● PROBLEM STATEMENT
Find the number of lines below in which the word "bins" occurs. Write only that number.

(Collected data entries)
+ + +
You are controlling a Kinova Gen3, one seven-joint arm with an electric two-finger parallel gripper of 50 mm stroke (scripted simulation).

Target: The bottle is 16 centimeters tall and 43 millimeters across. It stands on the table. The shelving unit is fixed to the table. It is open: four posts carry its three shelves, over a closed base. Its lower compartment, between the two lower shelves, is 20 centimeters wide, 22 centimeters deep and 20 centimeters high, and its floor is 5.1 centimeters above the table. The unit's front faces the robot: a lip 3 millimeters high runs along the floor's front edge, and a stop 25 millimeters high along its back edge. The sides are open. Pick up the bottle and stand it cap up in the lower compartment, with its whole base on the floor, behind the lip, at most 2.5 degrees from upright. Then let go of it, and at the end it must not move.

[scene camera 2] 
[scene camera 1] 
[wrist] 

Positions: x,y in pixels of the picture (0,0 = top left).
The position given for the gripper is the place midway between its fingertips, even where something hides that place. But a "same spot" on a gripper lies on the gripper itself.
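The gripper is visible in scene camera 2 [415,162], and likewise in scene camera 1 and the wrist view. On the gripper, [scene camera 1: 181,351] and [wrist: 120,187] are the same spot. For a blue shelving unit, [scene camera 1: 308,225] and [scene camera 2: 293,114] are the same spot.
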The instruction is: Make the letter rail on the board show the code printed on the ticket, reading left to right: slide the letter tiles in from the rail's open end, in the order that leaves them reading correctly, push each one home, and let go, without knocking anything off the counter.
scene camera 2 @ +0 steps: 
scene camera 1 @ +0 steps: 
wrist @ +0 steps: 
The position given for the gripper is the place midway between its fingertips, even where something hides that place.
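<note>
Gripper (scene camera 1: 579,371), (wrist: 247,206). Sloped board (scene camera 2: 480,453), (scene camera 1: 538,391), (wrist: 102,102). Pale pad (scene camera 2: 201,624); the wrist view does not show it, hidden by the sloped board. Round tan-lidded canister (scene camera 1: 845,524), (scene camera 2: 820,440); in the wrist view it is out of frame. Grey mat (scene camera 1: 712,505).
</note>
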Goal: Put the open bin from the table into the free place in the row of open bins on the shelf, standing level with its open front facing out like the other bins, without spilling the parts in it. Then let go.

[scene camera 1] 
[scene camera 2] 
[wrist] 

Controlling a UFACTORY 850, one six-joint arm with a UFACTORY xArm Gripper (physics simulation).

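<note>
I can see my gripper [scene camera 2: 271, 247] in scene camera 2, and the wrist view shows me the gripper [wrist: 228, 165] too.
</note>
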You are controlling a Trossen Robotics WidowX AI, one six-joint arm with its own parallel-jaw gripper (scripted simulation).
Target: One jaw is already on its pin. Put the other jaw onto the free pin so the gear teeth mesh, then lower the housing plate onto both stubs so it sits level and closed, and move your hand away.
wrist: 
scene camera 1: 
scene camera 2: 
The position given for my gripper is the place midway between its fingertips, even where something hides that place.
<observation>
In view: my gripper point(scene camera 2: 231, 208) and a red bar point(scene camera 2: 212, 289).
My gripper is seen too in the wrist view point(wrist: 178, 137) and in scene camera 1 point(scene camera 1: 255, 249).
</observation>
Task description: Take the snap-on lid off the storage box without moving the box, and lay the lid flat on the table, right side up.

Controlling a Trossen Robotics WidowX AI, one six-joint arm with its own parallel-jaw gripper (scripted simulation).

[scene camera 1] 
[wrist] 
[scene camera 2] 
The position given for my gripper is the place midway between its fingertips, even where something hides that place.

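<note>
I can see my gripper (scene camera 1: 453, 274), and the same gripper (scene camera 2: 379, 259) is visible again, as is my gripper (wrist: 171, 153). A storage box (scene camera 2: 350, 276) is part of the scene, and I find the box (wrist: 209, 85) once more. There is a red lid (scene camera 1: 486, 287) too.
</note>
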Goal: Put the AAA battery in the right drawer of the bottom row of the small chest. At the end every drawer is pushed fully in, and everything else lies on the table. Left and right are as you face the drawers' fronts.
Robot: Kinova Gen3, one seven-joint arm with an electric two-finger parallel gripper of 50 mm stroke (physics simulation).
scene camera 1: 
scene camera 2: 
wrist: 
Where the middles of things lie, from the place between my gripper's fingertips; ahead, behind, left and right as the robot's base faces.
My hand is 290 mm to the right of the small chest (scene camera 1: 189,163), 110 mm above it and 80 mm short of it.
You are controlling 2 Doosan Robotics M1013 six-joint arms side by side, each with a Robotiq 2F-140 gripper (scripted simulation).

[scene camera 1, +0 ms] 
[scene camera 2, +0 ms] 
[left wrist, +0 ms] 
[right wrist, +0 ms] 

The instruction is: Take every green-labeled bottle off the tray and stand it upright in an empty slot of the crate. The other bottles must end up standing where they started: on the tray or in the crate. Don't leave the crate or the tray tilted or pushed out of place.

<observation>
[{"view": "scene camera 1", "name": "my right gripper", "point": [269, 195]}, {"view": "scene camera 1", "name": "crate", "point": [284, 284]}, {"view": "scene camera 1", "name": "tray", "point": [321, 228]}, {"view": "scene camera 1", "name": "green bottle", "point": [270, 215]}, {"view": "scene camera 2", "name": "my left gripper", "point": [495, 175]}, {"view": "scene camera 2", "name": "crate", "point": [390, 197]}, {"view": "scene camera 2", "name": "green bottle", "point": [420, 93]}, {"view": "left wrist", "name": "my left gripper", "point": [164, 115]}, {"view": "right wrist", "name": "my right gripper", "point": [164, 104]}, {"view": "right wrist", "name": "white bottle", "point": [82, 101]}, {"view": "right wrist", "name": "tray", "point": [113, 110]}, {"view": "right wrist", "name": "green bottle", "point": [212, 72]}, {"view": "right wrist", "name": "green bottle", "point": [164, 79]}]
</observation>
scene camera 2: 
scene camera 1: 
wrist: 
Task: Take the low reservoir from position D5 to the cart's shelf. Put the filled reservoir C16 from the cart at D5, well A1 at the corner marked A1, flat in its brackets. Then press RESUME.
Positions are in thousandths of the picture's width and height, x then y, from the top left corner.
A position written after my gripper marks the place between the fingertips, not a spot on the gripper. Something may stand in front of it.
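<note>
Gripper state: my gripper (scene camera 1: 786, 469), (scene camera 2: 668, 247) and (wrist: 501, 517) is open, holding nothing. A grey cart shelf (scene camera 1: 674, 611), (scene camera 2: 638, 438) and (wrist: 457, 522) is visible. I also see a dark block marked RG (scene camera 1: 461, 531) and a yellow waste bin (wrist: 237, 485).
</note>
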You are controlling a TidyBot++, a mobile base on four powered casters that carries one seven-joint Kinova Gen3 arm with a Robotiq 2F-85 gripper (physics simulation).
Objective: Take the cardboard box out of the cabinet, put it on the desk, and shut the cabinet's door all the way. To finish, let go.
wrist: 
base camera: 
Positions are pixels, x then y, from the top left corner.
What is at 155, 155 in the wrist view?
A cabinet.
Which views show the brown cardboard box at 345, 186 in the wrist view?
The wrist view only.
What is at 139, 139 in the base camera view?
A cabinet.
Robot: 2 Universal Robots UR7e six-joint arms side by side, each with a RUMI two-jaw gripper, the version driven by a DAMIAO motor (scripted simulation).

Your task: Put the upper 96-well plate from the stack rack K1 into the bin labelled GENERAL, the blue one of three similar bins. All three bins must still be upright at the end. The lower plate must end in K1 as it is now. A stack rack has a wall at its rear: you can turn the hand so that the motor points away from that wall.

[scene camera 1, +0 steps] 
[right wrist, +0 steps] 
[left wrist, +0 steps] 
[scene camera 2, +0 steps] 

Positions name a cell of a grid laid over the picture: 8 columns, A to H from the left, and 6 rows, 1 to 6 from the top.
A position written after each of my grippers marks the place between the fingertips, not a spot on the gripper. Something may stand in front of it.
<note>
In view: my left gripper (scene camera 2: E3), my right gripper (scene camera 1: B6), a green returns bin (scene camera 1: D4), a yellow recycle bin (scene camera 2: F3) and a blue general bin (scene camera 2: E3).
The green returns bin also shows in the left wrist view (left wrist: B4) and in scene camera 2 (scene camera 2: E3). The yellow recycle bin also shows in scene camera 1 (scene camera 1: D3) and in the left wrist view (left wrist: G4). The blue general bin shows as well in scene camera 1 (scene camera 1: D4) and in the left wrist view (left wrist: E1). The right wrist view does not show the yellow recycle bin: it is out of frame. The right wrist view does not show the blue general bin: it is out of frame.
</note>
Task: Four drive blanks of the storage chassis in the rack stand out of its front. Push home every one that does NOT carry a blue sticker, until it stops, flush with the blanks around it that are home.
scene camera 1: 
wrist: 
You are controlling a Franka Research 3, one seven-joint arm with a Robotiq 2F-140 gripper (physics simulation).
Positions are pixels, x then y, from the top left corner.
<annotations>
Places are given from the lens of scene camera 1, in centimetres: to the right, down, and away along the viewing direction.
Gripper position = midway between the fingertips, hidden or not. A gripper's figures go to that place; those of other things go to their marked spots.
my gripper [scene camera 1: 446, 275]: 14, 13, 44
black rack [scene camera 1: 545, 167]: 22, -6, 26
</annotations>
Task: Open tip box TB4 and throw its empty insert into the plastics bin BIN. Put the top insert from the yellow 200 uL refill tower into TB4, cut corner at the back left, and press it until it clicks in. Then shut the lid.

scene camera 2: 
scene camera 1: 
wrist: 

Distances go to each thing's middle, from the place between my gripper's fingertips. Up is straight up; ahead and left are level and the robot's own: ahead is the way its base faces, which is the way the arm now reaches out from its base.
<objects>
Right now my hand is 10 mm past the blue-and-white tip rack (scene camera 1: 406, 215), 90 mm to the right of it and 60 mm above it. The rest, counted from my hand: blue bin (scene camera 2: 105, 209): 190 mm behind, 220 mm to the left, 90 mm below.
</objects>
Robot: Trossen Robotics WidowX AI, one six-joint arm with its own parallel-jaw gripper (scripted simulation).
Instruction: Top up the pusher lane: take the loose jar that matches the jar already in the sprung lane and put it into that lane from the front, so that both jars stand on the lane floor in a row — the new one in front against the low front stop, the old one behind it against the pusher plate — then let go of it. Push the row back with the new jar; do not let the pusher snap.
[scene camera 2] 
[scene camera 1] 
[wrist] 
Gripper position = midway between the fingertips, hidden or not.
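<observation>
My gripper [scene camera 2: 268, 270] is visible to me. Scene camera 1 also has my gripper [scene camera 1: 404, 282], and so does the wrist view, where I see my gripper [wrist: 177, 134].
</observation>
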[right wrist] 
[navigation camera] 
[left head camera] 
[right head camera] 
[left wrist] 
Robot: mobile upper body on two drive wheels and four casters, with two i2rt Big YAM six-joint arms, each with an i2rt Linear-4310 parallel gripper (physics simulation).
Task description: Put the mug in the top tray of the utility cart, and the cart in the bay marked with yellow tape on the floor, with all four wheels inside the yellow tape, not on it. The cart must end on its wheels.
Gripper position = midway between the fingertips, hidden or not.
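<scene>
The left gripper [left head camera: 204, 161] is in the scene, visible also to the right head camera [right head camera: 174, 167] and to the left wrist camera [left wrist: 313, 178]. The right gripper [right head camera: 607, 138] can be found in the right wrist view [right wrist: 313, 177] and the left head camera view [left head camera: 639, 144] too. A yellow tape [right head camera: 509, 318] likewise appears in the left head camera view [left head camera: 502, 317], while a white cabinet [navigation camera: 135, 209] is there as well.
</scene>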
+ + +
● RESPONSE
2